Circus of Horrors (1960) Anton Diffring stars as brilliant but twisted plastic surgeon Dr. Schuler. He has a gift for correcting facial deformities, but trouble follows him wherever he goes. While fleeing the authorities in England, he assumes a new identity in France, and wastes no time cheating the owner of a second-rate traveling circus (played by Donald Pleasence) out of his property. He acquires a troupe of performers consisting of people he’s helped along the way with his surgical skills – but there’s a stiff price to pay for anyone who thinks of leaving. The circus hops from town to town, with a series of mysterious deaths attributed to various “accidents.” The dim local police are slow to find a connection between the new owner and the deaths, until a meddlesome British reporter starts investigating the clues. Diffring’s performance as the amoral doctor is the best reason to see this goofy but fun circus-themed thriller. And just try not to laugh at the obvious bear and gorilla suits used in some key circus scenes. One word of warning: prepare to hear the song “Look for a Star” multiple times (apparently the producers wanted their money’s worth).
Rating: *** ½. Available on DVD and Netflix Streaming.
The Ward (2010) John Carpenter’s first feature-length film in ten years is merely adequate. Amber Heard stars as Kristen, a young woman’s who’s been committed to a mental hospital after setting a farmhouse on fire. She can’t remember what prompted her behavior – the only clue is the farmhouse’s address written on her hand. She meets the usual colorful assortment of patients that you’d expect to see in a fictitious mental ward. In fact, too much of Michael and Shawn Rasmussen’s screenplay seems to borrow from other mental illness films, such as One Flew Over the Cuckoo’s Nest and Shock Corridor. The Ward never really seems like a Carpenter film, lacking his trademark music (The generic sounding score was done by Mark Kilian), and delivering only a few generic jolts. The whole production just seems to be lacking in energy. The perfunctory surprise ending won’t be much of a shocker either. You’ll probably see it coming long before the main character does.
Rating: ** ½. Available on DVD, Blu-ray and Netflix Streaming.

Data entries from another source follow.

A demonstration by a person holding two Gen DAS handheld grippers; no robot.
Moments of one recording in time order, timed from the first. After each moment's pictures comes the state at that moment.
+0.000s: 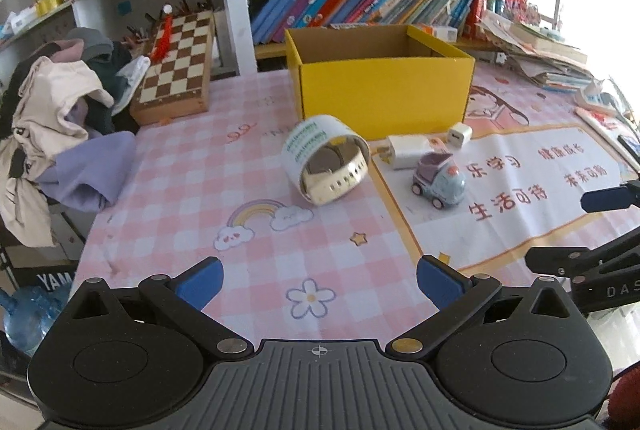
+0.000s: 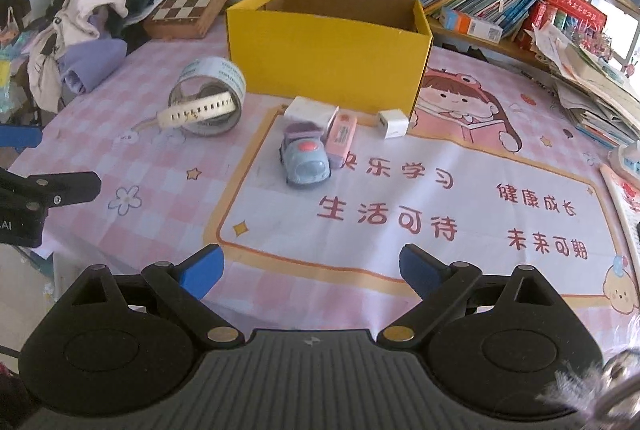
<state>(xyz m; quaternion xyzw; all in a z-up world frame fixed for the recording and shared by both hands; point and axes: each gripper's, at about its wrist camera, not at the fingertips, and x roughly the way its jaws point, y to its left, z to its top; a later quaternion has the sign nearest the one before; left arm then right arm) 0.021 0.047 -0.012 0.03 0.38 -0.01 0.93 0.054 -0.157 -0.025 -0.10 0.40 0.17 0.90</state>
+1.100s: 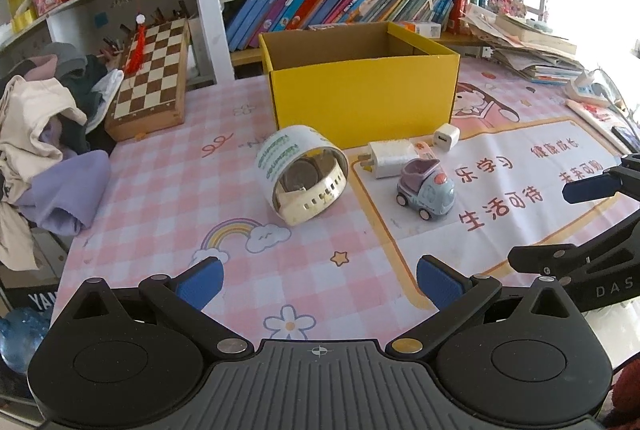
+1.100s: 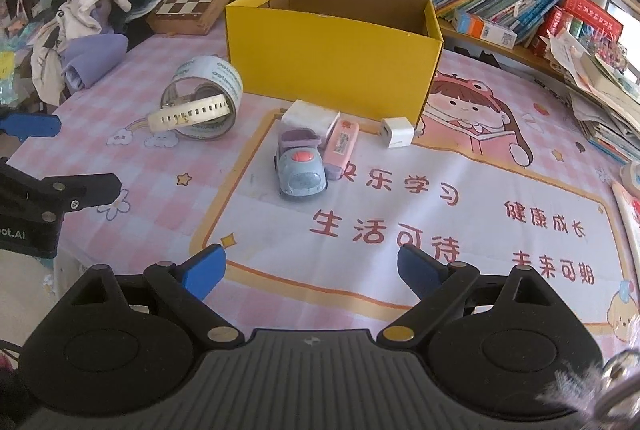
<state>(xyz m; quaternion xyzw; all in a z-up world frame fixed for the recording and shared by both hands) 0.047 0.033 -0.017 0.05 0.37 -0.03 0.93 0.079 -0.160 -0.028 -0.11 0.40 0.19 0.89</state>
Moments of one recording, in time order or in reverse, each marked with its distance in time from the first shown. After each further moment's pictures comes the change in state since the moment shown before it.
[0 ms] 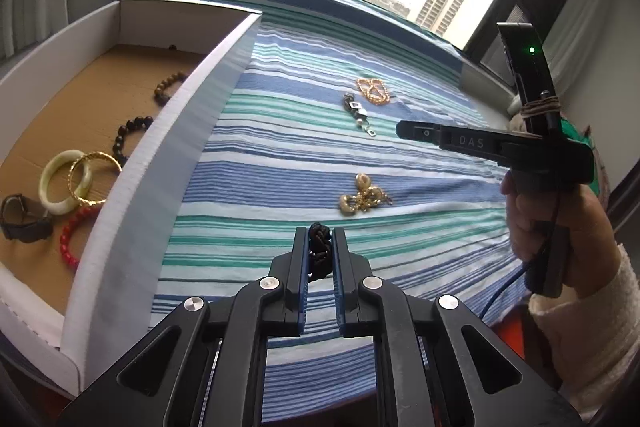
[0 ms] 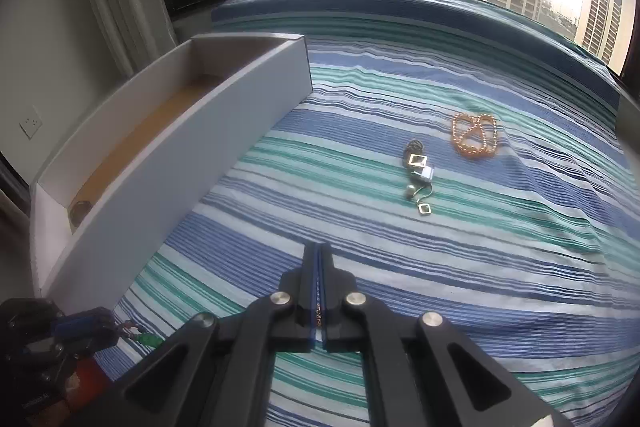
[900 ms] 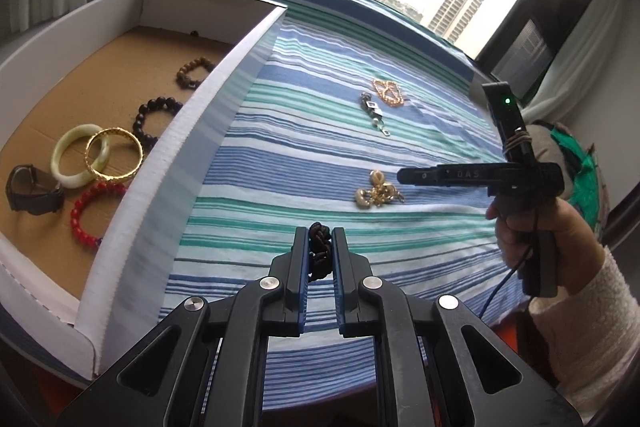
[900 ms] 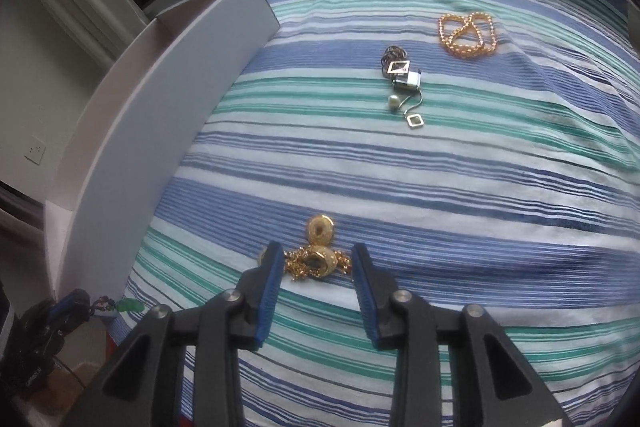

The Pit and the Pendulum (1991) This direct-to-video quickie by director Stuart Gordon, based very loosely on the Edgar Allen Poe story of the same name, boasts a surprising assembly of talent, but fails to rise above mediocrity. It’s a cut above the usual Full Moon Entertainment productions, although that’s not really saying much. It’s set during the Spanish Inquisition, when it presumably didn’t take much to be labeled a witch. Lance Henriksen takes every opportunity to chew the scenery as the pious Torquemada the Grand Inquisitor. He has a little too much pride in his work as he mercilessly tortures those who have sinned against the church (according to his skewed judgment). Jeffrey Combs is amusing in a supporting role as Francisco, one of Torquemada’s lackeys. There’s also a cameo by Oliver Read as a cardinal. Gordon does the best he can with what was clearly a low-budget production, but the sets look flimsy and cheap (the pendulum room looks especially unconvincing), leading one to believe that the Spanish Inquisition was just a small-time operation. Henriksen fans might want to take a look, simply for his nutty performance, but everyone else should consider searching for something else.
Rating: ** ½. Available on DVD and Netflix Streaming.
Amer (2009) Amer is one of the best looking bad movies I’ve ever seen – a movie only a film student could love. This interesting to look at but ultimately vapid French thriller emulates the Italian giallo style, replete with artsy camerawork and weird music that emphasizes mood over substance. The film’s structure can be divided into three parts, as it follows the central female protagonist as a child, adolescent and adult, along with her connection to a creepy house.
Writer/directors Hélène Cattet and Bruno Forzani seem to confuse innovation with irritation, in their efforts to convey a dreamlike state throughout Amer. To say that the dialogue is spare would be an understatement. The characters avoid opening their mouths, as if speaking would cause great pain. The numerous extreme close-ups only serve to distance the viewer, rather than make the film more intimate. The rampant, frequently obvious symbolism is clumsy and laughable.
Amer might have worked better as a short film, but at its present length, it’s an exercise in tedium. All of the characters are deliberately held at arms’ length. As the film wears on, the novelty of their ambiguity just seems grating and pretentious. There are individual scenes that manage to be effective, but it doesn’t add up to much. So, is it a blatant rip-off or loving pastiche of the giallo genre? You decide. I’m bitter.
Rating: **. Available on DVD and Blu-ray.